Excerpts from a dataset
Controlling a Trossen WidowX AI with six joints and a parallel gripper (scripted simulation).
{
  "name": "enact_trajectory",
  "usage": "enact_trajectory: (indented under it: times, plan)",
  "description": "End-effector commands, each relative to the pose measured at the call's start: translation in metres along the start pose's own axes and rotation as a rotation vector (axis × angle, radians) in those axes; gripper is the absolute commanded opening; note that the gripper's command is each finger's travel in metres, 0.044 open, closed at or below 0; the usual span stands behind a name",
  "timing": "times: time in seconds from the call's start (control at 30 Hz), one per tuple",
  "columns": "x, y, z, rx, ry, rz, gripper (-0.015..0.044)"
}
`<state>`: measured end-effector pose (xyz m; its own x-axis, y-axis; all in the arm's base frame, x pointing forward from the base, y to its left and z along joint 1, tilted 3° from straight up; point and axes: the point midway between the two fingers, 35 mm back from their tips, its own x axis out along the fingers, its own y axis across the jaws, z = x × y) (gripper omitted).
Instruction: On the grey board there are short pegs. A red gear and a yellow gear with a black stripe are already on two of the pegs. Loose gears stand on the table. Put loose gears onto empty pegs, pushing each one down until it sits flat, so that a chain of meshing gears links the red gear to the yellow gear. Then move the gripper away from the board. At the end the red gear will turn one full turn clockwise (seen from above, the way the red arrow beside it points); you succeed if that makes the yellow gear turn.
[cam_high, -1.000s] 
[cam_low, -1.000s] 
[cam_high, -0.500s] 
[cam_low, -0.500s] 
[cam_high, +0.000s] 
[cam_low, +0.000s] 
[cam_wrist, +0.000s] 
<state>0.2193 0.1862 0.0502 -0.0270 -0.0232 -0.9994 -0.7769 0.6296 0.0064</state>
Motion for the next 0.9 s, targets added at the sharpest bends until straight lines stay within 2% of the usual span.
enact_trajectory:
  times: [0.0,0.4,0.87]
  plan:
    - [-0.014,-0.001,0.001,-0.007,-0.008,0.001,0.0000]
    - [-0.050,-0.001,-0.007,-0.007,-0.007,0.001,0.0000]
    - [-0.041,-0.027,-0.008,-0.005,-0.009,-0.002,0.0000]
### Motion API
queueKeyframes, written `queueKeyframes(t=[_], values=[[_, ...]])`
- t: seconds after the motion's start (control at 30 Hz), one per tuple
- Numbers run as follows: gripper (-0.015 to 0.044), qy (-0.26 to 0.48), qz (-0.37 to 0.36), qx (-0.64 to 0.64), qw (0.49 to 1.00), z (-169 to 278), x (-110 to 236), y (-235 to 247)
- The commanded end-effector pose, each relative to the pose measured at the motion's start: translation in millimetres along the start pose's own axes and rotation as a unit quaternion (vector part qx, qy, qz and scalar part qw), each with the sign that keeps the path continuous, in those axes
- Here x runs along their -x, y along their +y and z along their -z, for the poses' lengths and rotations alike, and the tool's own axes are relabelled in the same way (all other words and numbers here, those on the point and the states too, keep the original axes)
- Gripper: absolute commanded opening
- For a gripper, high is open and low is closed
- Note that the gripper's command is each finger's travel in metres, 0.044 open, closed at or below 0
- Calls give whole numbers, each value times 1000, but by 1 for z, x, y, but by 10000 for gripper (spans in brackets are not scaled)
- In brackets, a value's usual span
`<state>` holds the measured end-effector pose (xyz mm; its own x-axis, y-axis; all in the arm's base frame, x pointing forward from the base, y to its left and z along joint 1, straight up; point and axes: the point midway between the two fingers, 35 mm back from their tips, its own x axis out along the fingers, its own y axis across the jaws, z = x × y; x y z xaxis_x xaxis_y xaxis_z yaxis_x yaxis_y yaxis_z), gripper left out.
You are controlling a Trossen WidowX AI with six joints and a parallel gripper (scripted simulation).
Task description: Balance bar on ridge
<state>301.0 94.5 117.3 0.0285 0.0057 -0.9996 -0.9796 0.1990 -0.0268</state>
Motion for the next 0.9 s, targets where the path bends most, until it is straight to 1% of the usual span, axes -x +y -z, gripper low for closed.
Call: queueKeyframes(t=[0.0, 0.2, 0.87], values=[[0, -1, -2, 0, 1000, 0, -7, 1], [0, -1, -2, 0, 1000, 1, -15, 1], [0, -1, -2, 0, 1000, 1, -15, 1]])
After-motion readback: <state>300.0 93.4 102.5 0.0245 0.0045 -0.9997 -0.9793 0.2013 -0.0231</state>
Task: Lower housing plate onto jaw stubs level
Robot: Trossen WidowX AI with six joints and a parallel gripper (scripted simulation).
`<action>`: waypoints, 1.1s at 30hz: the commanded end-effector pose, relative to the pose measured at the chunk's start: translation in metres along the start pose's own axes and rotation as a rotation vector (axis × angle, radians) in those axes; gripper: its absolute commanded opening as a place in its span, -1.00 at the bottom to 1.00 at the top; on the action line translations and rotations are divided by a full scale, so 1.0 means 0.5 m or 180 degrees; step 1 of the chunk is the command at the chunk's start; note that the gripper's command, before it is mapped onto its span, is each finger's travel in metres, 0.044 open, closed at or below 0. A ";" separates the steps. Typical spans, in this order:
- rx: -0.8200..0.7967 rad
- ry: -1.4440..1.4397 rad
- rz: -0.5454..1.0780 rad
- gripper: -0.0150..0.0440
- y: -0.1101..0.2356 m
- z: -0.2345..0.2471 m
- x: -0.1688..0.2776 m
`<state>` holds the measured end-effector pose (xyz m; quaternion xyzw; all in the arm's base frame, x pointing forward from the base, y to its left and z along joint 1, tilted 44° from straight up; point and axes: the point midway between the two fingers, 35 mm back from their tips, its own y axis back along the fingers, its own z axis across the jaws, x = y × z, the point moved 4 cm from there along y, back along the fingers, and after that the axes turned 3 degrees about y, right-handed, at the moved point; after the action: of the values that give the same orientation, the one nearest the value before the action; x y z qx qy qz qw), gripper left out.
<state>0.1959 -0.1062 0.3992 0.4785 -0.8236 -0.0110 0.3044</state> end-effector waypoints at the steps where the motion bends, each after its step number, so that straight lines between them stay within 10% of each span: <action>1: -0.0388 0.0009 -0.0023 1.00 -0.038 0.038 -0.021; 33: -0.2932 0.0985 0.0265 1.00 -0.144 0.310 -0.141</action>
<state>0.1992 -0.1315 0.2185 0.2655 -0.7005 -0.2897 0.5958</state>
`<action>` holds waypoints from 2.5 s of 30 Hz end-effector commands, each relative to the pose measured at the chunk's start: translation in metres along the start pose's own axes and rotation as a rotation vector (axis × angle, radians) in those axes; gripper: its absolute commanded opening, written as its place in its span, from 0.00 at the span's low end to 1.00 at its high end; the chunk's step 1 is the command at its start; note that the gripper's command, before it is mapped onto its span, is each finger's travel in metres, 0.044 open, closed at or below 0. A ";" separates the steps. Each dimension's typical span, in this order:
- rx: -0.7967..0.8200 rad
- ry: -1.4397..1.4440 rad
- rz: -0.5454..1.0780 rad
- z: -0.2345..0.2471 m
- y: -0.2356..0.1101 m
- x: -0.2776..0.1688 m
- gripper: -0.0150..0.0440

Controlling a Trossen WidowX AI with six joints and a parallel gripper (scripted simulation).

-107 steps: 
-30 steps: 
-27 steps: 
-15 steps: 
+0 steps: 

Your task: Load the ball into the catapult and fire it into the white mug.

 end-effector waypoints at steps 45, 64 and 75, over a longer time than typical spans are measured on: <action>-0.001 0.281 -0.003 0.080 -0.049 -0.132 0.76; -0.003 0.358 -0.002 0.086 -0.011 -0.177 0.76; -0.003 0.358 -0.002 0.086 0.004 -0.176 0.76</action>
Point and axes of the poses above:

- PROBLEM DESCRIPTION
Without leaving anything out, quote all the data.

- RESPONSE BELOW
Controlling a Trossen WidowX AI with six joints and a parallel gripper (scripted simulation).
{
  "name": "enact_trajectory",
  "usage": "enact_trajectory: (indented under it: times, plan)",
  "description": "End-effector commands, each relative to the pose measured at the call's start: translation in metres along the start pose's own axes and rotation as a rotation vector (axis × angle, radians) in those axes; gripper is the absolute commanded opening; note that the gripper's command is each finger's travel in metres, 0.044 open, closed at or below 0; the usual span stands behind a name",
  "timing": "times: time in seconds from the call's start (control at 30 Hz), one per tuple",
  "columns": "x, y, z, rx, ry, rz, gripper (-0.015..0.044)"
}
`<state>`: measured end-effector pose (xyz m; its own x-axis, y-axis; all in the arm's base frame, x pointing forward from the base, y to its left and z along joint 1, tilted 3° from straight up; point and axes: the point midway between the two fingers, 35 mm back from their tips, its own x axis out along the fingers, its own y axis across the jaws, z = x × y) (gripper omitted).
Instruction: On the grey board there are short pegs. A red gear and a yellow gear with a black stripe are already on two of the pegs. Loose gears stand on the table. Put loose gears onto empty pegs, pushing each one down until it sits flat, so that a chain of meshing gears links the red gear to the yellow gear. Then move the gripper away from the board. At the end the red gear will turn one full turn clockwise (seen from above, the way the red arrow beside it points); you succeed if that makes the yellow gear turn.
[cam_high, -1.000s] 
[cam_low, -1.000s] 
[cam_high, -0.500s] 
[cam_low, -0.500s] 
[cam_high, +0.000s] 
[cam_low, +0.000s] 
[cam_wrist, +0.000s] 
<state>0.2193 0.1862 0.0502 -0.0270 -0.0232 -0.9994 -0.7769 0.6296 0.0064</state>
Motion for the next 0.9 s, targets added at the sharpest bends until straight lines stay within 2% of the usual span.
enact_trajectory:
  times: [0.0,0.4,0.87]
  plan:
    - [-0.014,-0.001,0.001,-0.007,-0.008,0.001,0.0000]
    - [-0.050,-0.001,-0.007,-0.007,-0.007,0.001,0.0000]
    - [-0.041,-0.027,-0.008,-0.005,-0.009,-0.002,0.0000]
### Motion API
queueKeyframes, written `queueKeyframes(t=[_], values=[[_, ...]])`
- t: seconds after the motion's start (control at 30 Hz), one per tuple
- Numbers run as follows: gripper (-0.015 to 0.044), qy (-0.26 to 0.48), qz (-0.37 to 0.36), qx (-0.64 to 0.64), qw (0.49 to 1.00), z (-169 to 278), x (-110 to 236), y (-235 to 247)
- The commanded end-effector pose, each relative to the pose measured at the motion's start: translation in millimetres along the start pose's own axes and rotation as a unit quaternion (vector part qx, qy, qz and scalar part qw), each with the sign that keeps the path continuous, in those axes
- Here x runs along their -x, y along their +y and z along their -z, for the poses' lengths and rotations alike, and the tool's own axes are relabelled in the same way (all other words and numbers here, those on the point and the states too, keep the original axes)
- Gripper: absolute commanded opening
- For a gripper, high is open and low is closed
- Note that the gripper's command is each finger's travel in metres, 0.044 open, closed at or below 0
- Calls give whole numbers, each value times 1000, but by 1 for z, x, y, but by 10000 for gripper (spans in brackets are not scaled)
- In brackets, a value's usual span
`<state>` holds the measured end-effector pose (xyz mm; its own x-axis, y-axis; all in the arm's base frame, x pointing forward from the base, y to its left and z along joint 1, straight up; point and axes: the point midway between the two fingers, 35 mm back from their tips, its own x axis out along the fingers, its own y axis across the jaws, z = x × y; x y z xaxis_x xaxis_y xaxis_z yaxis_x yaxis_y yaxis_z), gripper left out.
You are controlling a Trossen WidowX AI with six joints and a parallel gripper (scripted simulation).
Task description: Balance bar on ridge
<state>301.0 94.5 117.3 0.0285 0.0057 -0.9996 -0.9796 0.1990 -0.0268</state>
Motion for the next 0.9 s, targets where the path bends most, until it is straight to 1% of the usual span, axes -x +y -z, gripper low for closed.
Call: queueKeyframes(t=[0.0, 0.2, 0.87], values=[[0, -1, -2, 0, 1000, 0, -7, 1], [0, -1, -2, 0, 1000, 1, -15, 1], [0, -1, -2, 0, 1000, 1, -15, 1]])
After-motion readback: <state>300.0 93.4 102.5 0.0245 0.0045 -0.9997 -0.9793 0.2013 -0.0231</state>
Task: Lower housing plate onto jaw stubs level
Robot: Trossen WidowX AI with six joints and a parallel gripper (scripted simulation).
`<action>`: waypoints, 1.1s at 30hz: the commanded end-effector pose, relative to the pose measured at the chunk's start: translation in metres along the start pose's own axes and rotation as a rotation vector (axis × angle, radians) in those axes; gripper: its absolute commanded opening as a place in its span, -1.00 at the bottom to 1.00 at the top; on the action line translations and rotations are divided by a full scale, so 1.0 means 0.5 m or 180 degrees; step 1 of the chunk is the command at the chunk's start; note that the gripper's command, before it is mapped onto its span, is each finger's travel in metres, 0.044 open, closed at or below 0. A ";" separates the steps. Typical spans, in this order:
- rx: -0.8200..0.7967 rad
- ry: -1.4440..1.4397 rad
- rz: -0.5454..1.0780 rad
- gripper: -0.0150..0.0440
- y: -0.1101..0.2356 m
- z: -0.2345..0.2471 m
- x: -0.1688..0.2776 m
`<state>` holds the measured end-effector pose (xyz m; quaternion xyzw; all in the arm's base frame, x pointing forward from the base, y to its left and z along joint 1, tilted 44° from straight up; point and axes: the point midway between the two fingers, 35 mm back from their tips, its own y axis back along the fingers, its own z axis across the jaws, x = y × z, the point moved 4 cm from there along y, back along the fingers, and after that the axes turned 3 degrees about y, right-handed, at the moved point; after the action: of the values that give the same orientation, the one nearest the value before the action; x y z qx qy qz qw), gripper left out.
<state>0.1959 -0.1062 0.3992 0.4785 -0.8236 -0.0110 0.3044</state> end-effector waypoints at the steps where the motion bends, each after its step number, so that straight lines between them stay within 10% of each span: <action>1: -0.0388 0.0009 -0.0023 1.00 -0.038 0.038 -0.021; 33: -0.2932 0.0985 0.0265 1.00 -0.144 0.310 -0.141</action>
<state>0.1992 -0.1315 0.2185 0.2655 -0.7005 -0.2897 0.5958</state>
`<action>` holds waypoints from 2.5 s of 30 Hz end-effector commands, each relative to the pose measured at the chunk's start: translation in metres along the start pose's own axes and rotation as a rotation vector (axis × angle, radians) in those axes; gripper: its absolute commanded opening, written as its place in its span, from 0.00 at the span's low end to 1.00 at its high end; the chunk's step 1 is the command at its start; note that the gripper's command, before it is mapped onto its span, is each finger's travel in metres, 0.044 open, closed at or below 0. A ";" separates the steps. Each dimension's typical span, in this order:
- rx: -0.7967..0.8200 rad
- ry: -1.4397..1.4440 rad
- rz: -0.5454..1.0780 rad
- z: -0.2345..0.2471 m
- y: -0.2356..0.1101 m
- x: -0.2776..0.1688 m
- gripper: -0.0150..0.0440

Controlling a Trossen WidowX AI with six joints and a parallel gripper (scripted simulation).

-107 steps: 
-30 steps: 
-27 steps: 
-15 steps: 
+0 steps: 

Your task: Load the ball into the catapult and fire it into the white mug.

 end-effector waypoints at steps 45, 64 and 75, over a longer time than typical spans are measured on: <action>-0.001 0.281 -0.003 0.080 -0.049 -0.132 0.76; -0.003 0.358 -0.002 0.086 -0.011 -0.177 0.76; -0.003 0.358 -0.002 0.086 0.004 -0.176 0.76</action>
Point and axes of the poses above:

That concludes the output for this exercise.